- What is being asked -
Below are records; count how many of their lines contain the word "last" and give the number alone.

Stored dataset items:

--- START ---

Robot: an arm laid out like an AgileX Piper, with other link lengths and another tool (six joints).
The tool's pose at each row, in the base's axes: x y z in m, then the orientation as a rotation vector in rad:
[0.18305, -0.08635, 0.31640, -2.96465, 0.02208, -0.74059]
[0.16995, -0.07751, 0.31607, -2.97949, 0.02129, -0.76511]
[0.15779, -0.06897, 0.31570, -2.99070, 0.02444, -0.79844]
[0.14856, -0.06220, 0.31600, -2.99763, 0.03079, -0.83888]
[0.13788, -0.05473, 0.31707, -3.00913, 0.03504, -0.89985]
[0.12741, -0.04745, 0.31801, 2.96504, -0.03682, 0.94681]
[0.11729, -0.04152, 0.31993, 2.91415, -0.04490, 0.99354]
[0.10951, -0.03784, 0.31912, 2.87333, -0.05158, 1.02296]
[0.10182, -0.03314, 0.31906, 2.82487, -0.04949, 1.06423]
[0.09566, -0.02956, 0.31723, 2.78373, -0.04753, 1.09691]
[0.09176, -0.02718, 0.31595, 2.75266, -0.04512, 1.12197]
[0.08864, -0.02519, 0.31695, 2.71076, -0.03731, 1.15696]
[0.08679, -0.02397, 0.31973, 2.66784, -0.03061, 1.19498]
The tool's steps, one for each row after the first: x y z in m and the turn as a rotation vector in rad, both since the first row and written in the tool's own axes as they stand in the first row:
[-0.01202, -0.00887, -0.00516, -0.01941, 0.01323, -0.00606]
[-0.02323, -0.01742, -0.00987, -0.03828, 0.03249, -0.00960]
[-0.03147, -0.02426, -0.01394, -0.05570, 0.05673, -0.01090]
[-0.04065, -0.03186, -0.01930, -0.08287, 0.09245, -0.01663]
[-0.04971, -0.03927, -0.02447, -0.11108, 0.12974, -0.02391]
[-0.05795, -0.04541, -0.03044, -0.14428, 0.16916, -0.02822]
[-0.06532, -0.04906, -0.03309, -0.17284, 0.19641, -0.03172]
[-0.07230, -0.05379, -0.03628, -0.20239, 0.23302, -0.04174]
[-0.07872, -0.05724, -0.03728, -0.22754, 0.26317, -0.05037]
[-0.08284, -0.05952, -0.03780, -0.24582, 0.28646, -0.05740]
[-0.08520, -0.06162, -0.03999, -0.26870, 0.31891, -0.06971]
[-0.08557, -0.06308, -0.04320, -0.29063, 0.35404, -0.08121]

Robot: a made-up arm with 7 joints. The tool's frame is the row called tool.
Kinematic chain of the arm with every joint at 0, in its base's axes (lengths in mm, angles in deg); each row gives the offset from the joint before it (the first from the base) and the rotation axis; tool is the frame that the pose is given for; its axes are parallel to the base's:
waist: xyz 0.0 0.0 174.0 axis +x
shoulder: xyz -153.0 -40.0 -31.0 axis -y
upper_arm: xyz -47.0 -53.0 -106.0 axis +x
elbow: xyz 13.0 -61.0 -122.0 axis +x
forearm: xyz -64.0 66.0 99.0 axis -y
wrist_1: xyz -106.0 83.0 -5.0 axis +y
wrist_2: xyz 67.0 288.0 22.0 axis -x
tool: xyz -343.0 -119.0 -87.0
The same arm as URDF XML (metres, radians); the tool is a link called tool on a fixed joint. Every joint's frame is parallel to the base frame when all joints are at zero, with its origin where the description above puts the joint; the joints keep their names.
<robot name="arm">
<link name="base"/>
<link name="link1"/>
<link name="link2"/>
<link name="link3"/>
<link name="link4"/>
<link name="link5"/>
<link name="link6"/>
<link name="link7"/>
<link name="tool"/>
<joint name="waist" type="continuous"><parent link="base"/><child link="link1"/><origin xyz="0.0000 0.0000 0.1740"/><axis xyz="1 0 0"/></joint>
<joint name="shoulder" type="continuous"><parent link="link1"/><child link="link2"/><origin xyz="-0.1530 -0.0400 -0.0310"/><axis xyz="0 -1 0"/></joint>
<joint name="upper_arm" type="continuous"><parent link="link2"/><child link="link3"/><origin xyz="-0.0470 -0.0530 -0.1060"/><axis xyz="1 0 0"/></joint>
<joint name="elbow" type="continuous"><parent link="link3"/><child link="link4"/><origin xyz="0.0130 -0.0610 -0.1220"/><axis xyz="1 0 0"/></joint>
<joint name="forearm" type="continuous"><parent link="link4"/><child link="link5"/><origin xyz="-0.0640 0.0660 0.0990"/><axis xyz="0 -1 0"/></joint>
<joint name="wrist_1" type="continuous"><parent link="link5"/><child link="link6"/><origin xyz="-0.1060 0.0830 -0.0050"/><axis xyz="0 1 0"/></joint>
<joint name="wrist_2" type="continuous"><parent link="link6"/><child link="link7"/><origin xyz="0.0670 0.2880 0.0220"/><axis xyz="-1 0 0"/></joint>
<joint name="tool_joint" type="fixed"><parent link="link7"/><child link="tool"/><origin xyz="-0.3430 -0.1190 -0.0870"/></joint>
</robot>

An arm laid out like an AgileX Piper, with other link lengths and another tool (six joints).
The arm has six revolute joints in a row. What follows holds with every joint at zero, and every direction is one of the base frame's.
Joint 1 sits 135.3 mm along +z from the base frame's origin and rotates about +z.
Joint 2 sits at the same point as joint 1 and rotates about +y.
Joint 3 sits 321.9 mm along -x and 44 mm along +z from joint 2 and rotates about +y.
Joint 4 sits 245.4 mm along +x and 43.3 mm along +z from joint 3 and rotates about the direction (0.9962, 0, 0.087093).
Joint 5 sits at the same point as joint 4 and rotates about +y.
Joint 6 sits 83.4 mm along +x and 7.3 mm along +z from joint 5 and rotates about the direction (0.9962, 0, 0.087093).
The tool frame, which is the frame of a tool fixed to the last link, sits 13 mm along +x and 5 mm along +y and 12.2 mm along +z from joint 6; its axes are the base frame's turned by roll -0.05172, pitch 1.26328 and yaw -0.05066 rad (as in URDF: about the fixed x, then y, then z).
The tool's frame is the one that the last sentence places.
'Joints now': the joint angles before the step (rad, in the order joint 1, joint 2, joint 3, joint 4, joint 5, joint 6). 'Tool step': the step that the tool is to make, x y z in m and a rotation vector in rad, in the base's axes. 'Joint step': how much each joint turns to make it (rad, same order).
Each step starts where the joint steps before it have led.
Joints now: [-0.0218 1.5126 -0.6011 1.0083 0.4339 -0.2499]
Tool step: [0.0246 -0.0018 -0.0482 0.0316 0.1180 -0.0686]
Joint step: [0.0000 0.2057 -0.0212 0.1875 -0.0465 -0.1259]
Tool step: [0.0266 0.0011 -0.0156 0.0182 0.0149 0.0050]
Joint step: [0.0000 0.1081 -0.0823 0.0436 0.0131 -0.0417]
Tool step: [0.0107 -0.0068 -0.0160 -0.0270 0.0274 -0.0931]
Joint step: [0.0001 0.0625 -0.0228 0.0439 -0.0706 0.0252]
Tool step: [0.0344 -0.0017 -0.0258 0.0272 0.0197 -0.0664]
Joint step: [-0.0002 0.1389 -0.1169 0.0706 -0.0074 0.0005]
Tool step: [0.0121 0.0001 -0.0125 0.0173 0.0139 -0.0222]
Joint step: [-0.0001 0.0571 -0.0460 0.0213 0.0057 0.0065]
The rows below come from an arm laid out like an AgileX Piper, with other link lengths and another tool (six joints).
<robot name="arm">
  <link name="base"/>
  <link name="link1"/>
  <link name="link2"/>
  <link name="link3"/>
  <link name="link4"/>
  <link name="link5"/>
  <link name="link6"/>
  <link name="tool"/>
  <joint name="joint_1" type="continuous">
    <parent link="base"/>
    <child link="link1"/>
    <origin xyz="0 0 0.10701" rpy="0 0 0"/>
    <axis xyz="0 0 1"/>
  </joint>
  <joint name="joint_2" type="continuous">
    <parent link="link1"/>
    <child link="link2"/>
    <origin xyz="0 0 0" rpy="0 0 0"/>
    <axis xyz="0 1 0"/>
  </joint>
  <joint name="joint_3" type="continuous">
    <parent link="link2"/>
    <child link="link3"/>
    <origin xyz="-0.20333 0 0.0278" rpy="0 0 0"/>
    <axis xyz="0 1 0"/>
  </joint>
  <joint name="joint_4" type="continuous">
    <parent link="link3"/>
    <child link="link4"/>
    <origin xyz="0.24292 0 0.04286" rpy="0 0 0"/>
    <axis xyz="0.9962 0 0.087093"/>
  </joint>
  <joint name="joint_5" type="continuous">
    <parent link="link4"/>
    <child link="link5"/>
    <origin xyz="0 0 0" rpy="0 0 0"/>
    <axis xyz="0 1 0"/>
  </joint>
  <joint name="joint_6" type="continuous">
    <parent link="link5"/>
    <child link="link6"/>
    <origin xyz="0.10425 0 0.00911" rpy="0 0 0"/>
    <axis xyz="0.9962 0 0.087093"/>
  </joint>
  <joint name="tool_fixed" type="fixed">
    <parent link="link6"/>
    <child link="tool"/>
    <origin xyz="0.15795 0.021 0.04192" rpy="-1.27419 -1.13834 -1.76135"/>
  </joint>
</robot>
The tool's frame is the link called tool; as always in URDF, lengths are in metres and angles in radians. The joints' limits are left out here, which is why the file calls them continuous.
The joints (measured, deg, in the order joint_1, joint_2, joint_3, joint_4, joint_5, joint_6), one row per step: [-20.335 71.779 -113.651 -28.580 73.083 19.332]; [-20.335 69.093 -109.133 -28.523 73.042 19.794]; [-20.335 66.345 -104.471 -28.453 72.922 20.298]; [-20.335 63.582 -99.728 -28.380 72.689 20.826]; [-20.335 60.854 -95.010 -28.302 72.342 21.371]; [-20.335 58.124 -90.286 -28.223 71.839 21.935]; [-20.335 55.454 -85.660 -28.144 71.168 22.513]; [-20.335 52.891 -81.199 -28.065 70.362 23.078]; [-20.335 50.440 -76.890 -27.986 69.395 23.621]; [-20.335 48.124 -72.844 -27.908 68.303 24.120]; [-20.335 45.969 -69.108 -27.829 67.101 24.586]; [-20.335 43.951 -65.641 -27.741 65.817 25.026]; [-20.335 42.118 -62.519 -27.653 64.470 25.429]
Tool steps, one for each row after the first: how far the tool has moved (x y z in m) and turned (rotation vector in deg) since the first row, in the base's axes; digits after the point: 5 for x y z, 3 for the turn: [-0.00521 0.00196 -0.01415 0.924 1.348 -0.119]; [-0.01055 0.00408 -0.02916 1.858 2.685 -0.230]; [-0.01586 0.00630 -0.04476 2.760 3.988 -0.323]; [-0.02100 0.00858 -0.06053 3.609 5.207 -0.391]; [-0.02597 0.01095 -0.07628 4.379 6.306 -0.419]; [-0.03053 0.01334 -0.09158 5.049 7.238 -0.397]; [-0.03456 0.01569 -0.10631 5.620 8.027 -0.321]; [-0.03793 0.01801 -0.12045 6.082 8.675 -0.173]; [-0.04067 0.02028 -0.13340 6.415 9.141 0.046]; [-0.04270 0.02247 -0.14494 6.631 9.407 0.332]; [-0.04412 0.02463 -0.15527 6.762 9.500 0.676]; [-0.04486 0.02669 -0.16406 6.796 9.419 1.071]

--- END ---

- Answer to the problem -
2